__Stored data__:

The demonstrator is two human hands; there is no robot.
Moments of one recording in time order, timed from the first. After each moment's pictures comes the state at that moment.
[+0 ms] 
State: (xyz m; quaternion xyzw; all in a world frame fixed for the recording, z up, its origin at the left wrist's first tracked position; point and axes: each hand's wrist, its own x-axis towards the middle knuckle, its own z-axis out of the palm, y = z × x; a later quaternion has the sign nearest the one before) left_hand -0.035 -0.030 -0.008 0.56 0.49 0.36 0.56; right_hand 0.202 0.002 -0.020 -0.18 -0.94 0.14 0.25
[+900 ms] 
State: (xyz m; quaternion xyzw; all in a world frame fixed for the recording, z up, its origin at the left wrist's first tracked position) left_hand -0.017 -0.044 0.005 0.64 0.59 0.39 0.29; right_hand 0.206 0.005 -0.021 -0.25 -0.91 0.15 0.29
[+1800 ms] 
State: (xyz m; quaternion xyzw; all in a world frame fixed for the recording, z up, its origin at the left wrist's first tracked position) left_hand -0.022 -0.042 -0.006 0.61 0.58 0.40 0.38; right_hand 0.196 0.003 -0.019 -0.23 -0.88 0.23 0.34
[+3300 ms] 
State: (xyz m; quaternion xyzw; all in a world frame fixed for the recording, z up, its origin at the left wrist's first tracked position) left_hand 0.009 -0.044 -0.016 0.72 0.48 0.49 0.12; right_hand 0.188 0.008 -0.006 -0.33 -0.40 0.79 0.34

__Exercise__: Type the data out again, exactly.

__Exercise output__:
The demonstrator is two human hands; there is no robot.
Moments of one recording in time order, timed from the first. After each moment's pictures comes the state at that moment.
[+0 ms] 
State: (xyz m; quaternion xyzw; all in a world frame fixed for the recording, z up, its origin at the left wrist's first tracked position; point and axes: each hand's wrist, its own x-axis towards the middle knuckle, its own z-axis out of the palm, y = z × x; a later quaternion has the sign nearest the one before) left_hand -0.035 -0.030 -0.008 0.56 0.49 0.36 0.56; right_hand 0.202 0.002 -0.020 -0.18 -0.94 0.14 0.25
[+900 ms] 
State: (xyz m; quaternion xyzw; all in a world frame fixed for the recording, z up, its origin at the left wrist's first tracked position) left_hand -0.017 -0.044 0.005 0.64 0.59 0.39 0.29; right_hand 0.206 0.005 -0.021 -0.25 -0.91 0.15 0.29
[+1800 ms] 
State: (xyz m; quaternion xyzw; all in a world frame fixed for the recording, z up, its origin at the left wrist's first tracked position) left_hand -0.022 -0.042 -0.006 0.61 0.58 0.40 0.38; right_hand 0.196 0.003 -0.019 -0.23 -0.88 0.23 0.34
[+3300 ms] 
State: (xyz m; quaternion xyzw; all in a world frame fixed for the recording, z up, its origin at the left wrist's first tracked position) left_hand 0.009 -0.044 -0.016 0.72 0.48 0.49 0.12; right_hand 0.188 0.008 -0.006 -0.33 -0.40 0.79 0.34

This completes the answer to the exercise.